Unbiased estimation of causal parameters from marginal structural models (MSMs) requires a fundamental assumption of no unmeasured confounding. Unfortunately, the time-varying covariates used to obtain inverse probability weights are often error-prone. Although substantial measurement error in important confounders is known to undermine control of confounders in conventional unweighted regression models, this issue has received comparatively limited attention in the MSM literature. Here we propose a novel application of the simulation-extrapolation (SIMEX) procedure to address measurement error in time-varying covariates, and we compare 2 approaches. The direct approach to SIMEX-based correction targets outcome model parameters, while the indirect approach corrects the weights estimated using the exposure model.
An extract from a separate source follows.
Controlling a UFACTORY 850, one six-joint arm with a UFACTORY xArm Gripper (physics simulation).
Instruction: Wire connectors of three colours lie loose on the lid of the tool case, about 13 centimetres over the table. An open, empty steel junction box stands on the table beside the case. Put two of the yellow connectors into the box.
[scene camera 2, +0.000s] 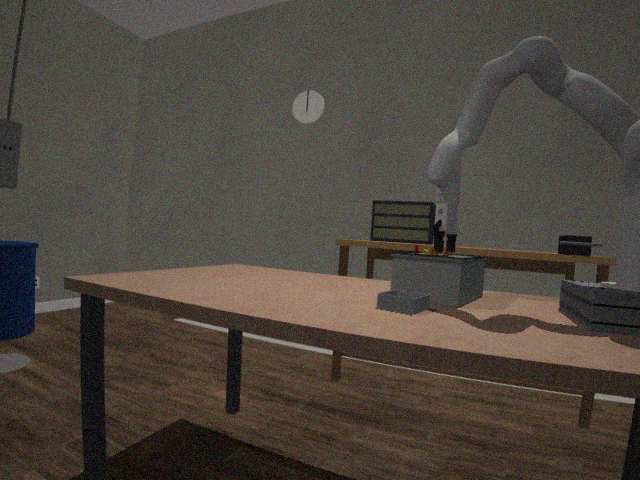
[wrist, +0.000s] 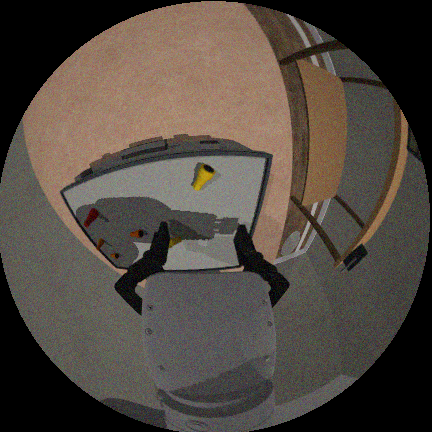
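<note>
The tool case (scene camera 2: 426, 279) stands on the table; its pale lid (wrist: 237, 187) carries the connectors. A larger yellow connector (wrist: 203, 177) lies near the lid's far edge, beyond the fingertips. A second yellow connector (wrist: 175, 242) lies just inside the left finger, which partly hides it. A red connector (wrist: 91, 218) (scene camera 2: 416, 249) and orange connectors (wrist: 137, 233) (wrist: 100, 243) (wrist: 115, 255) lie at the left of the lid. My gripper (wrist: 202, 230) (scene camera 2: 445, 249) is open and empty, low over the lid. The steel junction box (scene camera 2: 394, 302) stands beside the case; it does not show in the wrist view.
A grey drawer unit (scene camera 2: 615, 307) stands on the table (scene camera 2: 289, 304) at the right. A back bench (scene camera 2: 516, 253) bears a drawer organiser (scene camera 2: 403, 221) and a dark box (scene camera 2: 574, 245). A blue barrel (scene camera 2: 17, 289) stands at the left.
</note>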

We assess the performance of the proposed methods in simulations under different clinically plausible assumptions. The simulations demonstrate that measurement errors in time-dependent covariates may induce substantial bias in MSM estimators of causal effects of time-varying exposures, and that both proposed SIMEX approaches yield practically unbiased estimates in scenarios featuring low-to-moderate degrees of error. We illustrate the proposed approach in a simple analysis of the relationship between sustained virological response and liver fibrosis progression among persons infected with hepatitis C virus, while accounting for measurement error in γ-glutamyltransferase, using data collected in the Canadian Co-infection Cohort Study from 2003 to 2014.

摘要

从边际结构模型(MSM)中无偏估计因果参数需要一个无未测量混杂因素的基本假设。不幸的是,用于获得逆概率权重的时变协变量往往容易出错。虽然已知重要混杂因素中的大量测量误差会破坏传统未加权回归模型中混杂因素的控制,但这个问题在MSM文献中受到的关注相对有限。在这里,我们提出了模拟外推法(SIMEX)的一种新应用,以解决时变协变量中的测量误差问题,并且我们比较了两种方法。基于SIMEX的直接校正方法针对结局模型参数,而间接方法校正使用暴露模型估计的权重。我们在不同临床合理假设下的模拟中评估所提出方法的性能。模拟表明,时依协变量中的测量误差可能会在MSM估计时变暴露的因果效应中引起实质性偏差,并且在低至中等误差程度的情况下,两种提出的SIMEX方法都能产生实际无偏的估计。我们使用2003年至2014年加拿大合并感染队列研究中收集的数据,在对丙型肝炎病毒感染者的持续病毒学应答与肝纤维化进展之间的关系进行简单分析时,说明了所提出的方法,同时考虑了γ-谷氨酰转移酶中的测量误差。